Enterprises are increasingly under threat from sophisticated attacks. In fact, threats dwell in an organization’s environment an average of 190 days!
Security teams also face multiple challenges when attempting to detect and fully expose the extent of an advanced attack. Symantec’s anticipated evolution to full-fledged Endpoint Detection and Response (EDR) is here to address this!
There are a lot of enhancements in this latest version of Symantec's ATP, but we will focus on these five highlights in this video:
Endpoint Activity Recorder - Continuous visibility across SEP endpoints
Search, filter and retrieve events for specific endpoints
File-less threat detection - Detect and view suspicious script and memory exploits
Hybrid sandboxing - Detonate files on-premises or in the cloud
Enhanced APIs and integrations with Splunk, ServiceNow, QRadar - Ease custom integrations and leverage pre-built components
Additional comments on the video:
So this a new product offering VS an upgrade for ATP itself? Both. You can upgrade your existing ATP 8880 to allow you to utilize FDR. The ATP 8840 model.
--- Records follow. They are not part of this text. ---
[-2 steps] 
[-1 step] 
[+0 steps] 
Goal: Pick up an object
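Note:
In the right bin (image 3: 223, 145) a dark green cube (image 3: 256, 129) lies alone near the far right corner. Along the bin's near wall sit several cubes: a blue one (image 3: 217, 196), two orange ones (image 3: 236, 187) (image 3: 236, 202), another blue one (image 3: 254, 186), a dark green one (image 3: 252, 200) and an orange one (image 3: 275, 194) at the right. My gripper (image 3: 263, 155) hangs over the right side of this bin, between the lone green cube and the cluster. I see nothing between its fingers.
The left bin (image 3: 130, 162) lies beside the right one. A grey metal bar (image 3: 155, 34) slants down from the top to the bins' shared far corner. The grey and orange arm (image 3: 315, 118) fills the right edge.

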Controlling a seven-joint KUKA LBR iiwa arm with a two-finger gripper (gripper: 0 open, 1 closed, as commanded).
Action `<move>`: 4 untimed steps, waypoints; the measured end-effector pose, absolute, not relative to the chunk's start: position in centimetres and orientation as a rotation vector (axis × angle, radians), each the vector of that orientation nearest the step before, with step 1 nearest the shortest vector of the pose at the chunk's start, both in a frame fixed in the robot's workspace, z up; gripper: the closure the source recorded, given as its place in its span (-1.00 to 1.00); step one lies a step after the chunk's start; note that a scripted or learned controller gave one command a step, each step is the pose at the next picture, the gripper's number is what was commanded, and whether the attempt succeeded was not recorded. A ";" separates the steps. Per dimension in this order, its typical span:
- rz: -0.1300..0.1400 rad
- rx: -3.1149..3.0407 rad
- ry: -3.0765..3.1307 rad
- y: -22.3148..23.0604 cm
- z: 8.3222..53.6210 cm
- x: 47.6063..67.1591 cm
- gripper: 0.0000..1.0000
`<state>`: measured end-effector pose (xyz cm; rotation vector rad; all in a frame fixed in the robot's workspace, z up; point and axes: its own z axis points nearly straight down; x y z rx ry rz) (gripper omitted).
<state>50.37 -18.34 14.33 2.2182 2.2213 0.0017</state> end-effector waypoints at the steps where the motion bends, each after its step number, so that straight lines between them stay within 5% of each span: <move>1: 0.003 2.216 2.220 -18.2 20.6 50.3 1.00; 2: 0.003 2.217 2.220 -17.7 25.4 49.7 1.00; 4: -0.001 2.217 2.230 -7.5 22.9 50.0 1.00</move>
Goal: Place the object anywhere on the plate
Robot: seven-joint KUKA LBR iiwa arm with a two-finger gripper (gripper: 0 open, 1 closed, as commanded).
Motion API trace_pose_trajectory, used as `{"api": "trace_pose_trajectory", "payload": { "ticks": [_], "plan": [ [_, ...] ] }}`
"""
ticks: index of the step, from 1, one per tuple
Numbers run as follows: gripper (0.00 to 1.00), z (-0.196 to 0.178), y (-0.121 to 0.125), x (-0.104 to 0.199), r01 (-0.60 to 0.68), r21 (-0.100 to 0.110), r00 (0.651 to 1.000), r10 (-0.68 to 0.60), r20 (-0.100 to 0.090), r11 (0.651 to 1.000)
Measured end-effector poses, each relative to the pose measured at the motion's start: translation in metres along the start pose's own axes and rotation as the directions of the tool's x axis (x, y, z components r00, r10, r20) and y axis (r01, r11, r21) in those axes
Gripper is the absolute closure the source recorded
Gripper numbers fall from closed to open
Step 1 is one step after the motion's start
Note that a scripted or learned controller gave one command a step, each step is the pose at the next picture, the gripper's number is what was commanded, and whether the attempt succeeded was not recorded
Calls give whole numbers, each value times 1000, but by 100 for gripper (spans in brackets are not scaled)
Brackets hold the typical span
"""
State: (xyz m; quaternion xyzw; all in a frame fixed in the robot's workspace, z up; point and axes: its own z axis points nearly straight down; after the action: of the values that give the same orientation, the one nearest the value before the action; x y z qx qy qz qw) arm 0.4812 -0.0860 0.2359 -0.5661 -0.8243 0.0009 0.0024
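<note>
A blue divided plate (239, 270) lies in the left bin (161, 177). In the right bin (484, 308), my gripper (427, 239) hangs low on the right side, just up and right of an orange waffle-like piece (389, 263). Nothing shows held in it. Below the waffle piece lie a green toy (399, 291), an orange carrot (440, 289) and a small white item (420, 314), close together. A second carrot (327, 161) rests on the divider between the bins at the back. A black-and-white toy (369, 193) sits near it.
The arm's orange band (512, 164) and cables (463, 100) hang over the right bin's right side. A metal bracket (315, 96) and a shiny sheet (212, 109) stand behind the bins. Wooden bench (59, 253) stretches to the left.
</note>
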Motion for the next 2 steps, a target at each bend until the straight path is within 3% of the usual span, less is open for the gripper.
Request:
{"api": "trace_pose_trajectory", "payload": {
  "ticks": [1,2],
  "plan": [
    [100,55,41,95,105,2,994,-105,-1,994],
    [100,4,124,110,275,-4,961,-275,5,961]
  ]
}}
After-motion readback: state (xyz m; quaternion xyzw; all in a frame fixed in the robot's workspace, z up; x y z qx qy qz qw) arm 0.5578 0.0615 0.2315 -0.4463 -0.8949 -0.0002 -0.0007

We deployed the virtual appliance with the recommended system requirements at the time. Does EDR require additional resources? We're currently at 2.3 with 32 GB RAM and 1TB of disk space. Yes. Virtual appliance requires upgrade to 12 cores + 48GB Memory to utilize FDR. See the sizing guide recommendations below.The new Recorder feature released in ATP: Endpoint 3.0 requires additional storage, and additional memory is recommended to operate. Existing 8880 (v1 and v2) customers can either:
Use ATP: Endpoint 3.0 without an upgrade using the same feature set available in 2.3
Upgrade their appliance to support the Recorder capabilities
The Recorder feature can run on existing HW for demo purposes but is not a supported configuration for production deployments
A new appliance 8880-30 is already available for sale with the required storage and memory for new customers or existing customers who wish to purchase a new appliance
Are admin credentials needed to do agent-less scanning? This seems similar to what a Nessus scanner does regarding a credentialed scan. You need access to a share to copy the code to the computer, then access to launch the scripts which would be a local administrator account.